→ **Task description**: Search the data for the string "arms" and extract every line where it appears.

#####

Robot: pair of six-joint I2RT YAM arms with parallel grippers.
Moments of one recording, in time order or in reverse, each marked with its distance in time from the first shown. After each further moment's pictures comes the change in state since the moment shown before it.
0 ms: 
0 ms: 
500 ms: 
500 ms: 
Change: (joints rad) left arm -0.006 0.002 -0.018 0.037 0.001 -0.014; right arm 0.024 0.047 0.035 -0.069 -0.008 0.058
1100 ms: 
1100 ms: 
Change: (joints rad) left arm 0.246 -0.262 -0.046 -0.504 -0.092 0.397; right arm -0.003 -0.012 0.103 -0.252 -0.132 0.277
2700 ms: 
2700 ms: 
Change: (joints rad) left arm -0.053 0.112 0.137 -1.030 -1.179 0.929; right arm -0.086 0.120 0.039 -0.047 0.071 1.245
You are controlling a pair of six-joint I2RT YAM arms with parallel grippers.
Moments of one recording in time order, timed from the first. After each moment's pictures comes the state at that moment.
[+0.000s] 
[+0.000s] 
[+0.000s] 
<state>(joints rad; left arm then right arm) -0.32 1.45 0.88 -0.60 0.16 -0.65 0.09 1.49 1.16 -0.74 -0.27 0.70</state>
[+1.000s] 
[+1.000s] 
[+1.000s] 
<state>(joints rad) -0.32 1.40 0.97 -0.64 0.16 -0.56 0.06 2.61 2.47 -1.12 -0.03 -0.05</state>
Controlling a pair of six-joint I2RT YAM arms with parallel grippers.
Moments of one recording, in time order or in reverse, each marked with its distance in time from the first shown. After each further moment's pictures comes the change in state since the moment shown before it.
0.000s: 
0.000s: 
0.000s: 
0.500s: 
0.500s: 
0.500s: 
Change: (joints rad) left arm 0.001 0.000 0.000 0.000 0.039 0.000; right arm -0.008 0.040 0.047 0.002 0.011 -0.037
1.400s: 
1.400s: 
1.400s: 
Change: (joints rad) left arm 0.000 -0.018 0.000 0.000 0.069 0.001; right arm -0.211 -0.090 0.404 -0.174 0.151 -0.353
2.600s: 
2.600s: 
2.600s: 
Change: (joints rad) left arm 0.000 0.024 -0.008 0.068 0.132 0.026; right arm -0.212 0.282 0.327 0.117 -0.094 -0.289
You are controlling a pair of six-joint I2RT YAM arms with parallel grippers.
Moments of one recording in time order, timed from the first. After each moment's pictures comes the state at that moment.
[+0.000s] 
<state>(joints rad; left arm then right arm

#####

→ **Your response**:
Robot: pair of six-joint I2RT YAM arms with parallel grippers.
You are controlling a pair of six-joint I2RT YAM arms with parallel grippers.
Controlling a pair of six-joint I2RT YAM arms with parallel grippers.
You are controlling a pair of six-joint I2RT YAM arms with parallel grippers.

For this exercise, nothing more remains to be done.